When Isabelle got to high school, she became deeply confused. Her body had outgrown her mind, and her beauty became an obstacle rather than an advantage. For she did not yet know how to control this power she seemingly had.

Naturally quiet, after the popular girls in school gave her a try, thinking she would be a good asset to have on that survival team (cheerleading, parties, guys, smirnoff ices at sleepovers), they decided not to pursue her into their squad when they saw that she wasn't as willing to play along.

Her naturally shyness, and awkwardness led her to become a part of the middle-of-the-range social hierarchy high school kids. Not quite popular but not losers - overachievers and school council participants. Leaving that group in turn confused of why Isabelle was with them and not the popular kids.

But the truth was that she didn't quite fit into anywhere. She knew she had to choose side for the sake of survival, but she looked back at those days with a certain bitterness.

Especially when, the summer after freshman year she got recruited by the only local modleing agency in the vicinity of several cities to be on their roster.

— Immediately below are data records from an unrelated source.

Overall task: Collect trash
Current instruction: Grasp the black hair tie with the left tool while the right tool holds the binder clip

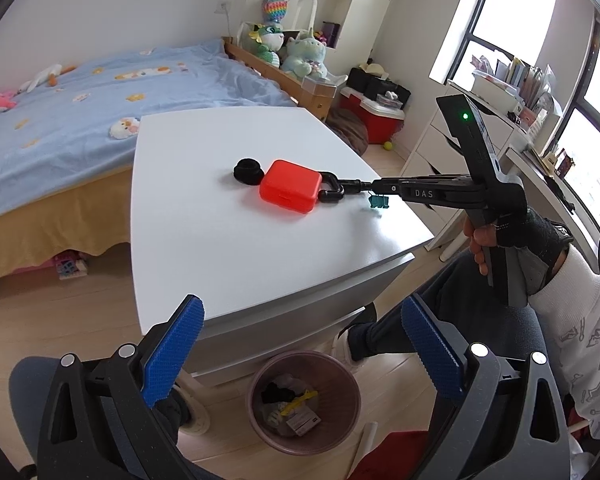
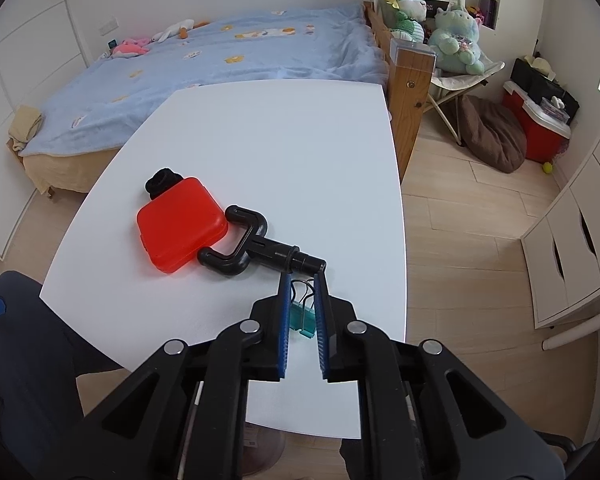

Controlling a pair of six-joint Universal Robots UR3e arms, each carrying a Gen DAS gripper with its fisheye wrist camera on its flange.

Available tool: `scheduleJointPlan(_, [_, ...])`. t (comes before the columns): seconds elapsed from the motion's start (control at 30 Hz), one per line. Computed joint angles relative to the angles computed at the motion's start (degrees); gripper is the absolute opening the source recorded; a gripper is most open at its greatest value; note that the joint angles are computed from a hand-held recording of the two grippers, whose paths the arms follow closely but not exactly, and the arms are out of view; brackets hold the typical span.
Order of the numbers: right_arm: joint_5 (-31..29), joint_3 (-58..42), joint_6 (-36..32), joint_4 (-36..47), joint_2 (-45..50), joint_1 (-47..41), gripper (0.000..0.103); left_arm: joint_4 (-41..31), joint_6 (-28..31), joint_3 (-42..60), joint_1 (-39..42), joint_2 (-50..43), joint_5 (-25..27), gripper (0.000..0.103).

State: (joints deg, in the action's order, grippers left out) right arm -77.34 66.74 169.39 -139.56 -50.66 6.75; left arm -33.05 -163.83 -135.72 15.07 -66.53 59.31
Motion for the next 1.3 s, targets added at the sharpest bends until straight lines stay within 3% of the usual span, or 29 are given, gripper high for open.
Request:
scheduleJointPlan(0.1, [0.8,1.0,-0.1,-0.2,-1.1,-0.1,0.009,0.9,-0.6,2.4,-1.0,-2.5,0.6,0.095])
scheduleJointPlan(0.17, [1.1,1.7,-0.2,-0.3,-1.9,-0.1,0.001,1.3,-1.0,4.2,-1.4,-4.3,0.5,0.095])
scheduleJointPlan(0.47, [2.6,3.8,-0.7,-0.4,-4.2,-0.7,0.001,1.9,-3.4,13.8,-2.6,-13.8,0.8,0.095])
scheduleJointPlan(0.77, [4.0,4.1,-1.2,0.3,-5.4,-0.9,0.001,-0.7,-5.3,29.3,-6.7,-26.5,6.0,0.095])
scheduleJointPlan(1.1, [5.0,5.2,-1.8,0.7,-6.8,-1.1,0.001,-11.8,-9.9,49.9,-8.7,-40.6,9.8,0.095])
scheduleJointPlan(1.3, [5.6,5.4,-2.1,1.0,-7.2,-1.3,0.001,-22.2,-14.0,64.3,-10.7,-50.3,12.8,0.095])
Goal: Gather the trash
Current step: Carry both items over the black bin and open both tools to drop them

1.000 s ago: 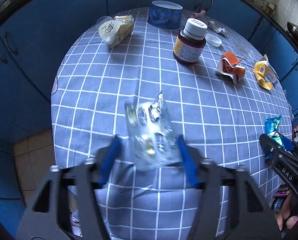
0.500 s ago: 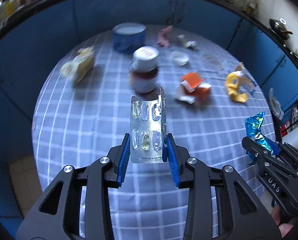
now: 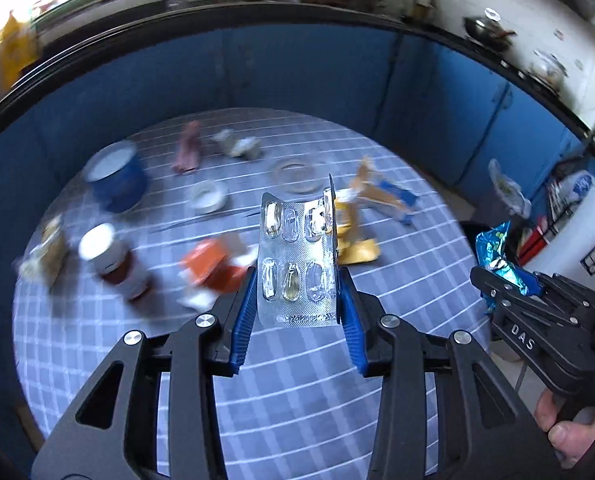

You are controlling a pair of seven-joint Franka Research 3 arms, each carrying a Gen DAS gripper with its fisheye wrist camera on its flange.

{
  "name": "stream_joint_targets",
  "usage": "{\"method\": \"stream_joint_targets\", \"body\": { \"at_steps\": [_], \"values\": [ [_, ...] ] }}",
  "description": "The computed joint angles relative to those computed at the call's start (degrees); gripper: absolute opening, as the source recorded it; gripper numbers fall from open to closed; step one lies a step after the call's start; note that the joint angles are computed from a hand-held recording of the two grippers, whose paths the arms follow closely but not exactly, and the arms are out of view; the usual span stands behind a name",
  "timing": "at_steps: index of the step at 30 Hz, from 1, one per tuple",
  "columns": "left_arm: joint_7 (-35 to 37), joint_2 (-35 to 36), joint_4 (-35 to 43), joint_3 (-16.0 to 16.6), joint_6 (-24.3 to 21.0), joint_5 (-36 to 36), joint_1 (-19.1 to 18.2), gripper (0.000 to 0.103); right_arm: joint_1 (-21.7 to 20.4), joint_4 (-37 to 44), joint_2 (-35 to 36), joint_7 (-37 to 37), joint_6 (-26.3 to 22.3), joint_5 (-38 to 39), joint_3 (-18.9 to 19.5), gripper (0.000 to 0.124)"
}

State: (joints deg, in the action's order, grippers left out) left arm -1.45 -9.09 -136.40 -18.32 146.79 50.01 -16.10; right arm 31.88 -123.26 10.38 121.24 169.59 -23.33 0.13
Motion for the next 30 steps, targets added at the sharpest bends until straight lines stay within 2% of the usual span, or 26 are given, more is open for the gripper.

It happened one day, when a few of her mother's friends had a get together, and an almost intervention, telling her mother that she must sign Isabelle up somewhere.

So after doing some research, and after getting Isabelle's hesitant approval, they drove many miles for a casting.

Isabelle was signed on the spot, and it was easy. In fact, so easy, that she had the impression that it was all going to be smooth sailing from now on.

But it wasn't.

It was beginners luck.

See, Isabelle knew she was pretty. But she also knew it would only get her that far. She had other things inside of her that couldn't be expressed and a pain and loneliness the came form nowhere one day and seemed to remain there in some capacity in her since.

Either way, she did not truly believe that this was going to be her life.

Yes, she fantasized about the girls in the magazines, and was herself surprised when she got signed. She mused about the hand of fate, and how only because she was tall and skinny she had this opportunity.

She didn't tell anyone at school. Because they knew what they would think: 'who do you think you are?'

She did her best to stay humble to avoid the risk of being ostracized.

She started getting jobs. Nothing special. Catalogues, tv placements. Local businesses (which she was always worried about in case somebody from school saw).

One day that summer, she was lying on the cool leather ouch, slowly eating a lime popsicle in the middle of the day, trying desperately to beat the heat.

It was the day after her 15th birthday, and she got a call from the agency.

Pack your bags. They said. You're going to Paris.

Paris, Texas?

France.

By some stroke of luck, an up and coming designer saw her in one of the international catalogues and decided she would be a perfect fit for the brand.

Paris! When she hasn't even been out East of the US.

She looked at her parents, her parents looked at her, and with a shrug let her go. Her mother was convicted it would be good for her character. Her father didn't understand the modelling business, but told her to be careful - just in case.

And that was it. Her break. After Paris, she signed on with a bigger agency in NY, on the condition that once she turn 18 she would move to the city and model full time.

But even before that, she had to start home school her junior year. After Paris it was Tokyo, and then Berlin and a variety of other cities that she provably would never have gone to if she stayed in the Midwest.

After Paris, something in her clicked. Once she had a taste of this otherworld, this intoxicating jungle of the underworld of glamour and models and beauty and youth...she knew she could never go back to her old life. She wanted this. Not her basic high school friends, not the life that was waiting or her after in that town. But this. The promise of something altogether bigger than her.